当我打开html页面废弃数据时,我想废弃此链接中的数据http://money.moneygram.com.au/(链接可以是(https://www.moneygram.com/wps/portal/moneygramonline/home/estimator?LC=en-GB)),即本页提到的汇率我是我获得第一滴选择按钮的选项是aud(austallian货币)到usd(美元),但如何在第一个选项中选择inr(印度ruppee)。当我选择并使用此URL时,它默认选择aud(australlian货币)。我正在使用的代码是......

 from __future__ import absolute_import
    #import __init__
 from scrapy.spider import BaseSpider
 from scrapy.selector import HtmlXPathSelector
 import MySQLdb

class DmozSpider(BaseSpider):
    name = "moneygram"
    allowed_domains = ["moneygram.com"]
    start_urls = ["http://money.moneygram.com.au/"]

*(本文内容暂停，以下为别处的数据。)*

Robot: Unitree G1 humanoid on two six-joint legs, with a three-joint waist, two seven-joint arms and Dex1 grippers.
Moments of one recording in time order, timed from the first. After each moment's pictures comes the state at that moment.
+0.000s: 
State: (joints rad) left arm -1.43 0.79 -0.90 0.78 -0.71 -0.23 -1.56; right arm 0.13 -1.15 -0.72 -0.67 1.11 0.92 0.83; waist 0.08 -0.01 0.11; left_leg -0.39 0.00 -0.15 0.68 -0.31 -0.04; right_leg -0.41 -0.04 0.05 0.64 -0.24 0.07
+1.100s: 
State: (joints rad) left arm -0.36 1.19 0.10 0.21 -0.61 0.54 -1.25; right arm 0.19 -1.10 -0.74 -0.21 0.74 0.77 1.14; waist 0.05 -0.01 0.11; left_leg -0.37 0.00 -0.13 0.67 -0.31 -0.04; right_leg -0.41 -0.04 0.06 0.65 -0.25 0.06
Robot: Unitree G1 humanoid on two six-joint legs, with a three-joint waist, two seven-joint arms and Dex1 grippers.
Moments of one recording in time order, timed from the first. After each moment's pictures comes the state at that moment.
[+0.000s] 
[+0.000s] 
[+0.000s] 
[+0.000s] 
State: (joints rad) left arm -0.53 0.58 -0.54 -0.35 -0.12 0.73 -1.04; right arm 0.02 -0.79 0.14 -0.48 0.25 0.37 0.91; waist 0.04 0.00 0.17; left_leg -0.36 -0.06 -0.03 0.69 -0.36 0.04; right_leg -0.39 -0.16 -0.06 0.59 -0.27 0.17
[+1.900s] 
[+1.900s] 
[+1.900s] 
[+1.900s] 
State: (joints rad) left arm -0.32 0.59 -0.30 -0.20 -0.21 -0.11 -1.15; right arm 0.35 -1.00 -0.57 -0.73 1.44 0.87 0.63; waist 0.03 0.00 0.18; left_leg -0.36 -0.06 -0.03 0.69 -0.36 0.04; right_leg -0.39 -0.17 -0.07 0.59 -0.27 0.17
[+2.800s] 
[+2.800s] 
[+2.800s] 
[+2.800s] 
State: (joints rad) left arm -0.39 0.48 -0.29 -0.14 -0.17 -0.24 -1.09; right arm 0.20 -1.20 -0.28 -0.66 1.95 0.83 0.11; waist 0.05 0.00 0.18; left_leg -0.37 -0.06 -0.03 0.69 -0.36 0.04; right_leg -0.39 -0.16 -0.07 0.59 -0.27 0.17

    def parse(self, response):
        filename = response.url.split("/")[-2]
        open(filename, 'wb').write(response.body)
        hxs = HtmlXPathSelector(response)

和我想要选择的htmlpart是..

<div class="firstSelector">
     <select id="FromCurrency_dropDown" name="FromCurrency_dropDown" style="width:100%">
     <option value="AED">AED (UAE Dirham)</option>
     <option value="ARS">ARS (Argentine Peso)</option>
     <option selected="selected" value="AUD">AUD (Australian Dollar)</option>  
     <option value="BGN">BGN (Bulgarian Lev)</option>
     <option value="BND">BND (Brunei Dollar)</option>
     <option value="BRL">BRL (Brazilian Real)</option>
     <option value="CAD">CAD (Canadian Dollar)</option>
     <option value="CHF">CHF (Swiss Franc)</option>
     <option value="CLP">CLP (Chilean Peso)</option>
     <option value="CNH">CNH (Chinese Renminbi Off-Shore)</option>
     <option value="CNY">CNY (Chinese Yuan)</option>
     <option value="CZK">CZK (Czech Koruna)</option>
     <option value="DKK">DKK (Danish Kroner)</option>
     <option value="EGP">EGP (Egyptian Pound)</option>
     <option value="EUR">EUR (Euro)</option>
     <option value="FJD">FJD (Fiji Dollar)</option>
     <option value="GBP">GBP (British Pound)</option>
     <option value="HKD">HKD (Hong Kong Dollar)</option>
     <option value="HUF">HUF (Hungarian Forint)</option>
     <option value="IDR">IDR (Indonesian Rupiah)</option>
     <option value="ILS">ILS (Israeli New Shekel)</option>
     <option value="INR">INR (Indian Rupee)</option> ////////////"i want this to be selected"///////
     <option value="ISK">ISK (Icelandic Krona)</option>
     <option value="JPY">JPY (Japanese Yen)</option>
     <option value="KRW">KRW (Korean Won)</option>
     <option value="KWD">KWD (Kuwaiti Dinar)</option>
     <option value="LKR">LKR (Sri Lanka Rupee)</option>
     <option value="MAD">MAD (Moroccan Dirham)</option>
     <option value="MGA">MGA (Malagasy Ariary)</option>
     <option value="MXN">MXN (Mexican Peso)</option>
     <option value="MYR">MYR (Malaysian Ringgit)</option>
     <option value="NOK">NOK (Norway Kroner)</option>
     <option value="NZD">NZD (New Zealand Dollar)</option>
     <option value="OMR">OMR (Omani Rial)</option>
     <option value="PEN">PEN (Peruvian Nuevo Sol)</option>
     <option value="PGK">PGK (Papua New Guinea Kina)</option>

</div>

1 个答案:

答案 0 :(得分:0)

这是一个ajax问题。 js脚本将参数发布到服务器,然后服务器返回数据。

使用Chrome工具,可以浏览帖子数据的详细网址。

详细网址为“http://money.moneygram.com.au/forex-tools/currency-converter-widget-part”。

帖子表单参数: “FromCurrency = AED&安培; ToCurrency = VND&安培; FromCurrency_dropDown = AED&安培; ToCurrency_dropDown = VND&安培; FromAmount = 2561&安培; ToAmount =安培; X-请求-随着= XMLHttpRequest的”。

所以你可以使用scrapy POST参数到这个url来获取html数据,并解析得到你想要的东西。